Becker was working for the Institute of Defense Analysis Supercomputer Research Center doing research for the National Security Agency at the time, but his employers weren’t interested in the idea of scale-out computing. Fortunately, Becker and his collaborator Thomas Sterling managed to find funding through NASA. There, they created a 16 node cluster of off-the-shelf PCs running Linux. Sterling named it Beowulf, after the protagonist of the epic poem, who was said to have had the strength of 1,000 men. Most importantly, they open sourced the software that united the PCs into a single system, enabling researchers all over the world to build their own cheap supercomputers.
2003: Google Reveals Its Scale-Out Secrets to the World
At first, commodity clusters were used mostly by university researchers and hobbyists. But somewhere along the way engineers at companies like Amazon and Google realized that it made sense to scale-out their web server operations than to scale them up. But because Beowulf was never designed with server web pages and managing databases, Amazon and Google had to build their own software. And though the companies didn’t open source their tools, both did publish white papers explaining their methods.

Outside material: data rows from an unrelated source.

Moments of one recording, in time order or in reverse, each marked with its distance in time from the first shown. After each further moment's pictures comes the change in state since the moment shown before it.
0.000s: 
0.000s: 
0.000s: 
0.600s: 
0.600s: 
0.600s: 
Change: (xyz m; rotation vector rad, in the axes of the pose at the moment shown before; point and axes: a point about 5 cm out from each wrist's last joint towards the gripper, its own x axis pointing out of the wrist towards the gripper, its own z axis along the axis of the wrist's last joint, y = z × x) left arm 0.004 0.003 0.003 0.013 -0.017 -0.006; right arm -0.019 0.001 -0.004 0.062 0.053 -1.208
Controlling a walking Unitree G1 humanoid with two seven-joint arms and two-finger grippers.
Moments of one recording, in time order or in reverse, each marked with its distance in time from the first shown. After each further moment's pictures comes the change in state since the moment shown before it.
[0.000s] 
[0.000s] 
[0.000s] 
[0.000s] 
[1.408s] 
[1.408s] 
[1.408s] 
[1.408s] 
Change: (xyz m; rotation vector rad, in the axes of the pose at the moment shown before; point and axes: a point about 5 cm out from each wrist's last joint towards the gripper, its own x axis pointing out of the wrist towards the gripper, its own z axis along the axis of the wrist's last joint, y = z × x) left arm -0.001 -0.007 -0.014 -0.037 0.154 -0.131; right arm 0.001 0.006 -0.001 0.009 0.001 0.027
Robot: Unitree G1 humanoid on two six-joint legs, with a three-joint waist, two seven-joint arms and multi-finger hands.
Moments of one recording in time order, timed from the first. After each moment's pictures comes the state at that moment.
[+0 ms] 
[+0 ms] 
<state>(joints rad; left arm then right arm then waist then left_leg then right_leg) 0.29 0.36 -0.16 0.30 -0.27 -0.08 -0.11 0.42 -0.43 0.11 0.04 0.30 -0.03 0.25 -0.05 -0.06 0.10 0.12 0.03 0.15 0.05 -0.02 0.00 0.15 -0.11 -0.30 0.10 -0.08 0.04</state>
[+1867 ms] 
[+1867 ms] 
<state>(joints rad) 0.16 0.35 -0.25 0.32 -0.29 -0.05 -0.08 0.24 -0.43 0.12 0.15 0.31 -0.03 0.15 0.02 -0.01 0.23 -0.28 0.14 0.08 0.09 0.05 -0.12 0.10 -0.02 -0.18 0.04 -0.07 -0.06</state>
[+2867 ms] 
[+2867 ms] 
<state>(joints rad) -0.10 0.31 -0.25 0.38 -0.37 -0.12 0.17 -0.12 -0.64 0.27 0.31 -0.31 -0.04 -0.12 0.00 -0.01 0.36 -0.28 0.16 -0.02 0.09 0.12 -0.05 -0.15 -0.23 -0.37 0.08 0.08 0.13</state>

First came the Google File System paper in 2003, which detailed the workings of the company’s distributed file system. The company followed this with the MapReduce paper in 2004, which explained its approach to breaking down large problems into smaller pieces, farming those problems out to a cluster, and then compiling the results in a single answer. In 2006, it published a paper on its distributed database BigTable.
Amazon followed suit in 2007 with its Dynamo paper, which explained how it scaled data storage out across thousands of servers. Those papers led to a slew of imitators. In 2005, Doug Cutting and Mike Cafarella began building Hadoop, which was based on both the MapReduce and Google File System papers. Powerset built Hbase, a BigTable clone, in 2007. In 2008, Facebook, released Cassandra, a data store based on both the Dynamo paper and the BigTable paper. All of this activity culminated in the first NoSQL meetup in 2009, by which time the idea of scale-out data storage was cemented in the minds of forward thinking developers.
Today
Today, scale-out is no longer an edgy idea. But not everyone thinks it’s the best approach. Last year Microsoft Research published a paper arguing that for all but the largest workloads, scaling up is actually more cost effective than scaling out, and that even companies like Facebook and Yahoo use clusters to solve problems that would be more effectively solved on a single server.
Meanwhile, a company called ProfitBricks, has bucked the trend by offering customers the ability to both scale out and scale up.
“The founders of ProfitBricks have a pretty good idea of what people actually use dedicated machines for, what their CPU and memory requirements are,” says the company’s VP of marketing William Toll. “One of the challenges of vertical scaling in traditional databases, like MySQL, is that they can be very memory hungry.”
For those types of legacy applications, a single, powerful machine is usually better than several smaller systems. Nonetheless, scale-out remains a core part of today’s infrastructures. “I think without question modern applications are designed around cloud technologies,” he says. “Cloud technologies tend to mean access to a crazy number of virtual machines so it’s easy to scale-out.”